Mine deal heralds end of bitter New Caledonia feud

Claudine WERY
·2 min read
The massive Goro mine complex has been shut since December.

New Caledonia's fiercely divided political parties on Thursday reached a deal on the sale of a key nickel mine which sparked a collapse of the French territory's government and threatened to cloud a third independence vote set for next year.

The massive Goro mine complex has been shut since December, when striking workers tried to storm the site to prevent its sale by the Brazilian mining giant Vale and the French state.

Under the new deal hammered out by pro-independence groups, loyalist parties and indigenous Kanaks, the mine will be sold to a consortium that now includes employees as well as three regional provinces.

As a result, local investors combined will keep a majority stake of 51 percent, while the Switzerland-based commodities trader Trafigura, which originally planned to buy the site, will hold just 19 percent. A pension fund will own the remainder.

"More than just a simple end to the crisis, this political accord creates a new mining model for southern Caledonia," said Roch Wamytan, a Kanak leader who is president of the Congress in Noumea.

Wamytan and his allies in the pro-independence FLNKS alliance forced the collapse of the coalition government on February 2 to protest the sale as well as a budget plan for the cash-strapped island in the southern Pacific.

Its huge nickel reserves are crucial for the local economy, which has a large degree of autonomy though many are pushing for total independence.

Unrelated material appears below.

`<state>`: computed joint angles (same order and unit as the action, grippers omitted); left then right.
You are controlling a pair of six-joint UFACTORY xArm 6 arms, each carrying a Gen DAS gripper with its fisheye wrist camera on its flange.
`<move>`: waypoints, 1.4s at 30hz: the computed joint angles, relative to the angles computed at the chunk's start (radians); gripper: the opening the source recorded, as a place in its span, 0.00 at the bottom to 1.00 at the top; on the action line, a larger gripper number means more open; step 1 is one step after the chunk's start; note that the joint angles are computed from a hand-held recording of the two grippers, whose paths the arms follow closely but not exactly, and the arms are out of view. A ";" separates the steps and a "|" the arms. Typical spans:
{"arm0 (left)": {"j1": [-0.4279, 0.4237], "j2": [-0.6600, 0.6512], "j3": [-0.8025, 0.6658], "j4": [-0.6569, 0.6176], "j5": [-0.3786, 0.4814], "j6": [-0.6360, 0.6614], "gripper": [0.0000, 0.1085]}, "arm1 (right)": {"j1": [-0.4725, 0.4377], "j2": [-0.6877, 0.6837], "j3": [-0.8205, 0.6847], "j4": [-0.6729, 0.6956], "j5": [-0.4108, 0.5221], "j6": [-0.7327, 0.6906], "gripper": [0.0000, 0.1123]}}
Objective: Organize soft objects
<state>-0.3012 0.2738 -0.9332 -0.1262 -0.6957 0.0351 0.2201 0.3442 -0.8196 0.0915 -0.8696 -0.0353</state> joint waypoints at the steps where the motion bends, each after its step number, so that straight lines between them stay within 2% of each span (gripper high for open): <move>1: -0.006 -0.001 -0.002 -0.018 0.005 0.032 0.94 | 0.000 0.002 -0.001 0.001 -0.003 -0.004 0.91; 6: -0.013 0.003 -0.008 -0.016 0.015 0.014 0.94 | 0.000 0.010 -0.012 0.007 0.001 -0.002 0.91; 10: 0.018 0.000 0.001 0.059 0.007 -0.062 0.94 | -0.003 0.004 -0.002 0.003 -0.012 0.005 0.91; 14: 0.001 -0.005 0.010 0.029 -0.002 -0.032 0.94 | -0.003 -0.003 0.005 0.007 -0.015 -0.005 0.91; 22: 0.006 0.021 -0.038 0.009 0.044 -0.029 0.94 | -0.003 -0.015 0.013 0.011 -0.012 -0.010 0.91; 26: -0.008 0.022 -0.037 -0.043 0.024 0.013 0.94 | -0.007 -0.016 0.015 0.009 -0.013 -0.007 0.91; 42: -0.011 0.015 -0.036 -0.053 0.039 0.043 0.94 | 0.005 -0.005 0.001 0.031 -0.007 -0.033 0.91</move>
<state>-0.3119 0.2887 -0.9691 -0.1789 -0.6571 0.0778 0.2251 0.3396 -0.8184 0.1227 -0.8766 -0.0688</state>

A referendum on breaking away was rejected first in 2018 and then again in October, and a third vote will be held in 2022 as part of a de-colonisation plan from 1998 known as the Noumea Accord.

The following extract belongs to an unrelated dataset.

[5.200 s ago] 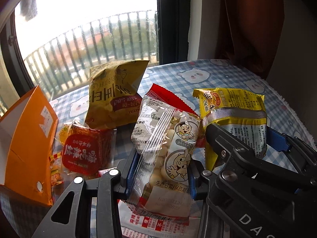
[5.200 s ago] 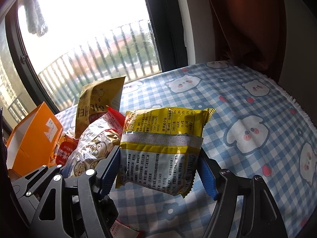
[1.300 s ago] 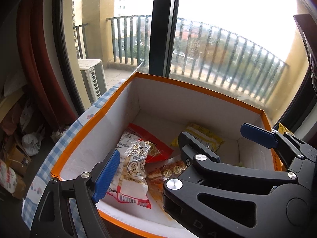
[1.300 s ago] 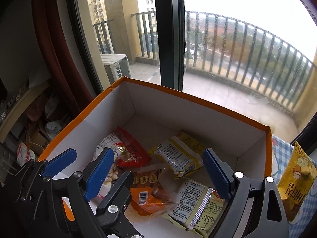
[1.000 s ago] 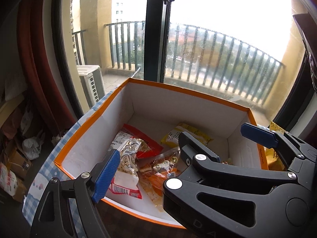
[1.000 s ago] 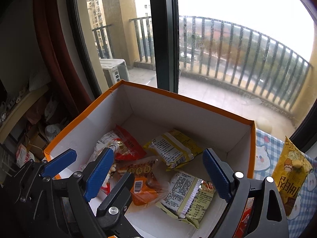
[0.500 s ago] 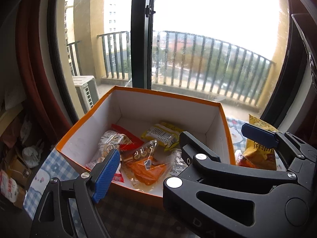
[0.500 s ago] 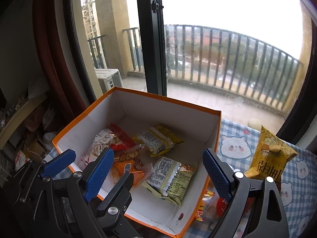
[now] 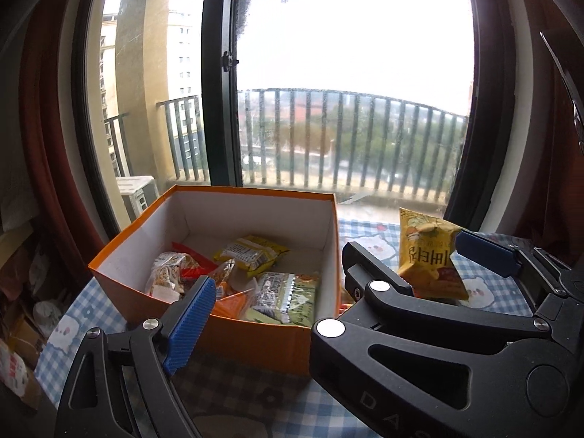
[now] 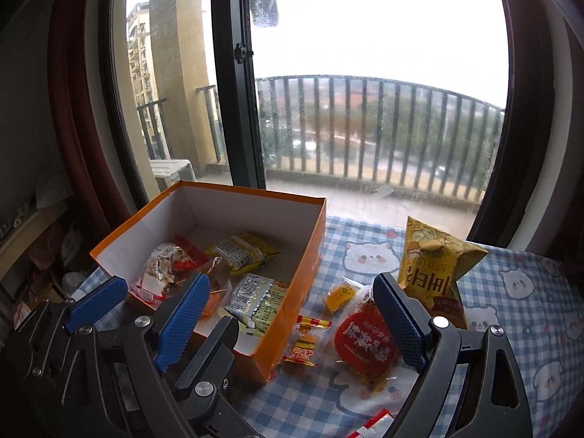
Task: Organize snacks
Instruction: 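Withdraw both tools from the box toward the remaining snacks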
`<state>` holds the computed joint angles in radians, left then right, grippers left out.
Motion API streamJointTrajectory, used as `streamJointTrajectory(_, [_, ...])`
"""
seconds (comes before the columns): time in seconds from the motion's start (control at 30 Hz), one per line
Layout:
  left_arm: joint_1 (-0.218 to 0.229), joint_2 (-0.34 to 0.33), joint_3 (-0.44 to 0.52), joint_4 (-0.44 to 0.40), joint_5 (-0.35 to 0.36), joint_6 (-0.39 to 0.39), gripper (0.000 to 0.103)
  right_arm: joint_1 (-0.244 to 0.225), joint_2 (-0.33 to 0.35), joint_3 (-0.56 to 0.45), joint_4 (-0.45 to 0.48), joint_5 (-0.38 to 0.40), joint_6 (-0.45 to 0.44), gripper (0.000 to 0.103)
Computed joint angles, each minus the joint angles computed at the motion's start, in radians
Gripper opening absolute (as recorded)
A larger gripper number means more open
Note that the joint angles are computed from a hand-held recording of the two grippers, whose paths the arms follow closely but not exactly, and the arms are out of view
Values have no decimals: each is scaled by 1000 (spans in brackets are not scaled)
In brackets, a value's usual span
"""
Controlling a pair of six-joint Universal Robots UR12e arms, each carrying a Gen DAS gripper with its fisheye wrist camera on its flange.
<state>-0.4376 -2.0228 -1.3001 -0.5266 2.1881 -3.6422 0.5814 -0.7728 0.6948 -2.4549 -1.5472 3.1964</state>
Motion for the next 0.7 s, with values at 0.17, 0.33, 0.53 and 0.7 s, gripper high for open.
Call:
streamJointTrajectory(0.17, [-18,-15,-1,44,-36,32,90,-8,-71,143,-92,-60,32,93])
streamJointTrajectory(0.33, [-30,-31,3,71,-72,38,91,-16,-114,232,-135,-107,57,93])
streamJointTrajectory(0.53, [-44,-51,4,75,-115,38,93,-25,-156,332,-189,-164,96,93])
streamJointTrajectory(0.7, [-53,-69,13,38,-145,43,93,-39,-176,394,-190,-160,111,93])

Private investors will pay one billion euros ($1.2 billion) and the French state will add 400 million euros in loans and guarantees for the mine, which accounts for 3,000 direct and indirect jobs.

"This accord by New Caledonia's political forces gives new hope for our ability to find solutions, by going beyond our usual positions," said Sonia Backes, president of the island's southern province where the mine is located.